While there is a hypothetically-easy fix of using logstash --config.test_and_exit this does not catch all errors that will cause a crash on startup.

Event Timeline

colewhite triaged this task as Medium priority.Apr 16 2019, 3:39 PM

Change 587704 had a related patch set uploaded (by Filippo Giunchedi; owner: Filippo Giunchedi):
[operations/puppet@production] logstash: validate config files

https://gerrit.wikimedia.org/r/587704

Change 587705 had a related patch set uploaded (by Filippo Giunchedi; owner: Filippo Giunchedi):
[operations/puppet@production] logstash: log safepoints only when running the daemon

https://gerrit.wikimedia.org/r/587705

Change 587704 merged by Filippo Giunchedi:
[operations/puppet@production] logstash: validate config files

https://gerrit.wikimedia.org/r/587704

Puppet will ask Logstash to validate individual config files before installing them via validate_cmd.
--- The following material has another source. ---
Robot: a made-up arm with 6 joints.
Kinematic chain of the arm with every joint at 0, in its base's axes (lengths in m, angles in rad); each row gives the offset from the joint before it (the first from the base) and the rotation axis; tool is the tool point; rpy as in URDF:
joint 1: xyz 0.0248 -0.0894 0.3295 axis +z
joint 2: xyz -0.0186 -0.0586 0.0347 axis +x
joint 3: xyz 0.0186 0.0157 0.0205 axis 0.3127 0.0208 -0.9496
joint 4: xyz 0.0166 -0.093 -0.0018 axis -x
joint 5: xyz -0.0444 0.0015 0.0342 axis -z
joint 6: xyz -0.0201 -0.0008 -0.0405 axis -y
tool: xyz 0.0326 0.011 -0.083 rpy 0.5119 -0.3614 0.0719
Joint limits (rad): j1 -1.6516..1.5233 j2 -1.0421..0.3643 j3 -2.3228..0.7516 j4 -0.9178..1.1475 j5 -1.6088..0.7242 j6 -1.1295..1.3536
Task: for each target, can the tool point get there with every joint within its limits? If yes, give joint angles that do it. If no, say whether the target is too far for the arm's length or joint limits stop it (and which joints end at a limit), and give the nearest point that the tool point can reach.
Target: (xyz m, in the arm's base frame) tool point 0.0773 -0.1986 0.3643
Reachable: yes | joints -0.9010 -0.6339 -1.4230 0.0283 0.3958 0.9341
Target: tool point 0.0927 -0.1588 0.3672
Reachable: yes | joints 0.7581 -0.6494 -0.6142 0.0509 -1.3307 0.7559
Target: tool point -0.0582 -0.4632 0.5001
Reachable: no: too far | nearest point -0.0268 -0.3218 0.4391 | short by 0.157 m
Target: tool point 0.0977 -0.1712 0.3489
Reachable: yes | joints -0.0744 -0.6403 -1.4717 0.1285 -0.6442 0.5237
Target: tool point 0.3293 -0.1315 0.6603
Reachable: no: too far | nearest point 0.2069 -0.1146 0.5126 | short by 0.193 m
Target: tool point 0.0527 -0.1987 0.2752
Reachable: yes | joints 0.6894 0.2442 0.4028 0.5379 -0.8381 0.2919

The puppet run will fail if e.g. syntax is invalid and the new config file won't be installed. Likely Good Enough™ for now to bandaid production Logstash outages. Ideally we can test files at CI/review time as well to catch mistakes earlier.

Change 587705 merged by Filippo Giunchedi:
[operations/puppet@production] logstash: log safepoints only when running the daemon

https://gerrit.wikimedia.org/r/587705

fgiunchedi claimed this task.

I'm going to boldly resolve this, we're testing Logstash config at puppet run time now, which is meant to at least prevent logstash from starting with a syntactically invalid configuration.